Figure 4. CD24 delineates 'primed' and 'naive' pluripotent states in human cells.

(a) Flow cytometry analysis of CD24 expression in ‘primed' and ‘naive' human ESC lines following passages 6 and 10 in naive conditions. Flow plots are representative from three technical replicates. (b) CD24/Tra-1-60 staining of primed hES2 and naive-induced hES2 and H9 hESCs at indicated number of passages in naive conditions. Flow plots are representative from three technical replicates. (c) Gene expression analysis of CD24^high/Tra-1-60+ and CD24^low/Tra-1-60+ cells sorted from primed and naive culture at indicated passage number with unsupervised hierarchical clustering. Expression data are normalized to GAPDH and primed hES2 cells. (d) Gene expression analysis comparing unsorted, CD24H-sorted and CD24L-sorted hES2 cells. Expression data are normalized to GAPDH and primed hES2 cells. Statistical significance is assessed by a Student's t-test (heteroscedastic, two-sided). **P<0.05, *P<0.1. Data bars show mean±s.d. (n=3 technical replicates).

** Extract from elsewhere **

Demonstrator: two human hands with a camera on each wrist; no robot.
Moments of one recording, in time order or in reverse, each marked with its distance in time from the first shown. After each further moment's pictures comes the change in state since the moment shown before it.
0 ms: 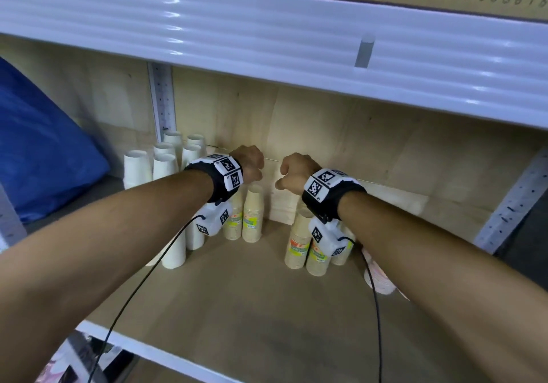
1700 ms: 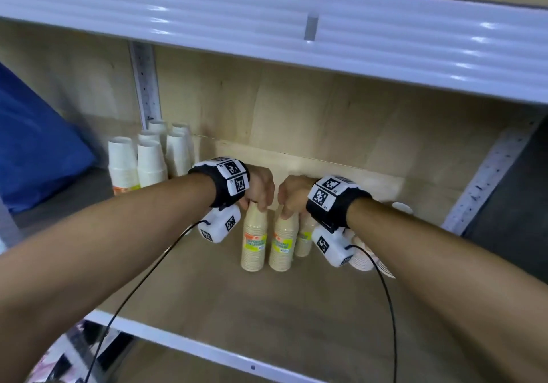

Figure 5. Summary of CD24 as a marker for three pluripotent states.

(a) Overview of CD24 as a tool for tracking transgene induction in early reprogramming, demarcating divergent reprogramming to F-class and ESC-like iPSC states in late reprogramming, and identifying multiple pluripotent states in transgene-independent pluripotent culture. (b) Summary of approach for identifying mouse F-class iPSCs, ESC-like iPSCs and EpiSCs via CD24/SSEA1/CD40 staining as well as human primed and naive hESCs via CD24/Tra-1-60 staining.